Herman Melville’s Narrative

It is fair to say that Herman Melville’s, “Bartley, the Scrivener” is an excellent piece of literature that challenges the way the reader thinks. This narrative of Melville’s work is particularly well suited for exemplifying how disconnected people can feel from others while still being a part of their routine lives. His work in this piece of literature also props forth other subthemes in the story that exists not simply because they stand as symptoms of the main theme of loneliness and discourse, rather they stand as possible reasons for why the main theme even exists. This, of course, is shown with the idea of how capitalism is making these men go into a field that they clearly are not fully and properly suited for. This is accurate in at least some regards because at this current time in the story these men show no signs of desire or aptitude for true success in the world of Wall Street. Their characters as individuals are challenged as well.
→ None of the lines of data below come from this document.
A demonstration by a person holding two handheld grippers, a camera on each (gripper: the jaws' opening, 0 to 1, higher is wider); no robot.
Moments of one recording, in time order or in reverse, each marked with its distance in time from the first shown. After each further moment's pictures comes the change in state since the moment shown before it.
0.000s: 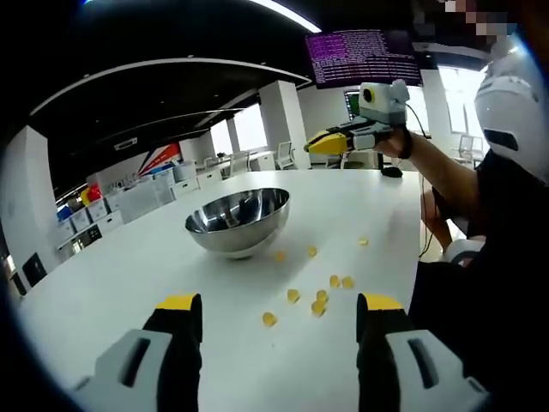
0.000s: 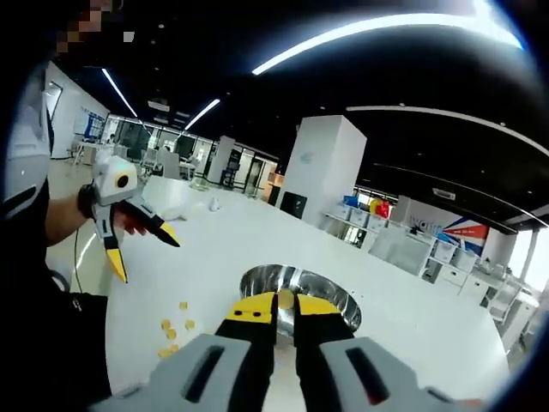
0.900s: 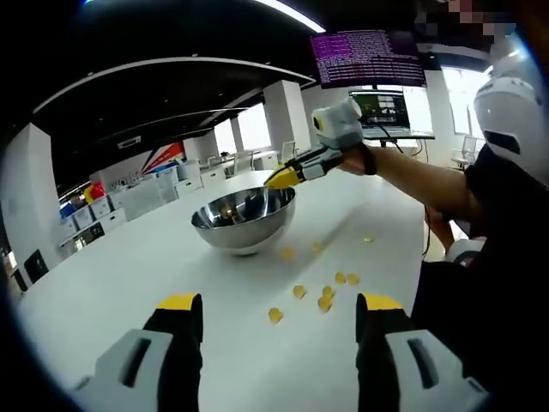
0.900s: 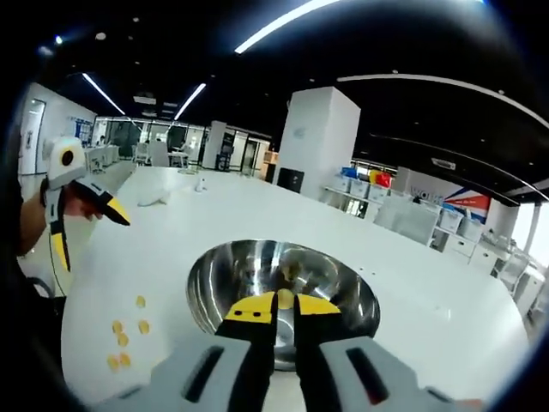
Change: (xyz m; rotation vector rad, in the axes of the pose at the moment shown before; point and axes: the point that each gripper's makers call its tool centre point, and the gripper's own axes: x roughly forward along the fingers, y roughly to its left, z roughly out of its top) left arm -0.004 0.007 -0.005 -0.010 0.000 0.012; right arm 0.085 -0.014 -0.066 0.109 0.130 0.015
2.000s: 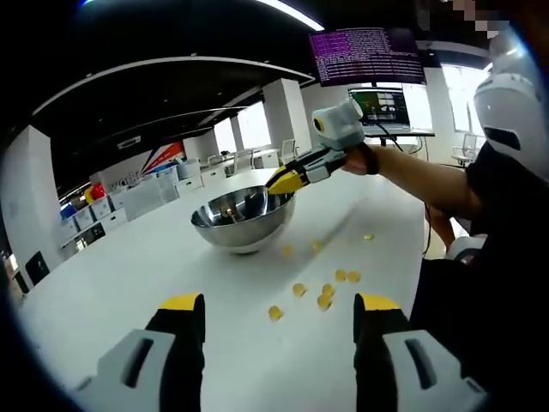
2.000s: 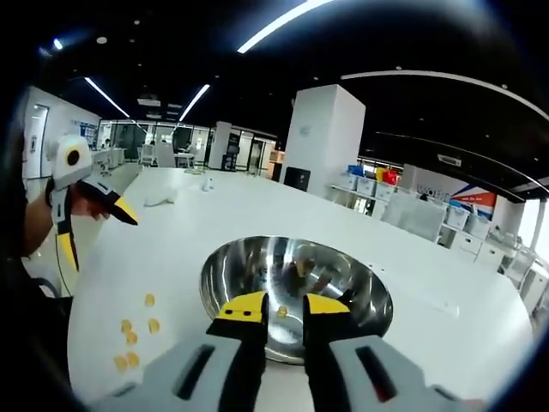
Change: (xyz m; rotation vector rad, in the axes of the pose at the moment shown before) left arm 0.001 -0.001 0.000 0.009 0.010 0.005; right arm -0.009 0.011 0.004 0.000 -0.014 0.032
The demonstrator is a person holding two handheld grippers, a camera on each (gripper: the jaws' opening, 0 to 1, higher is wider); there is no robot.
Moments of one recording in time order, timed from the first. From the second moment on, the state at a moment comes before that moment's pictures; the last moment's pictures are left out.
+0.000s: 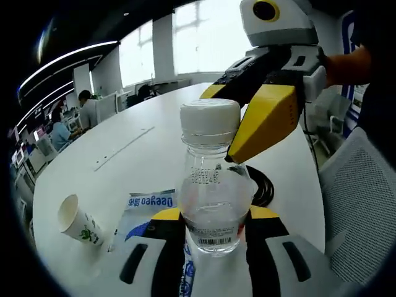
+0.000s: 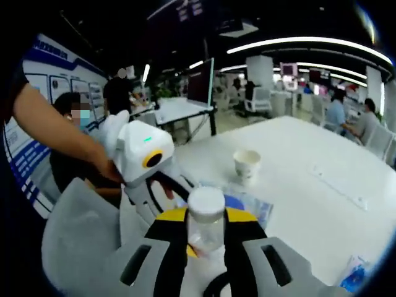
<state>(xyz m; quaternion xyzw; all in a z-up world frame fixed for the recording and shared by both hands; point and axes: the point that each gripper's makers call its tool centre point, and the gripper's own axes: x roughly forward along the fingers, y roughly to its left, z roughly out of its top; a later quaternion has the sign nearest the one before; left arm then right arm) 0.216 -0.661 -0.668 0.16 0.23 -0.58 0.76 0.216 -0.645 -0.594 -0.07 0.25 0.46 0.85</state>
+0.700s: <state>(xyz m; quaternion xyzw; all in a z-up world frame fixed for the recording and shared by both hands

For all the characters hold flaws that assist their poor behavior of discourse between one another. This of course even further enables Bartleby to feel growingly more strained from any social relations with anyone. From Turkey’s poor personal habits of drinking and slacking off in the later parts of the workday, to the lawyer challenging himself as a boss, a human, and a Protestant just trying to figure out how to best handle this slowly growing problem. These growing problems and various array of themes in the story make for a compelling and intriguing piece to read. Yet an imperative question still remains. Knowing what is known now about the many themes in the story, how they played out, and how they affected the character’s decision making, what can we say about the final choice the lawyer made against Bartleby? In the end, an argument can be made in either direction that the decision he made was either fair and long coming to Bartleby, or that what happened to Bartleby was simply a shame and a burden that the lawyer should have barred. Or at the very least handled in a more caring and different fashion from how he actually did in the end. Whichever view of the opinion the reader sides themselves is up to the reader. It is interesting to note that after all that occurred, the way this story began was the way it ended, with the lawyer and Bartleby being surrounded by others yet feeling total lack of connection with anyone else. Just a sense of being lost and alone, for both Bartleby in death, and for the lawyer who continues to live.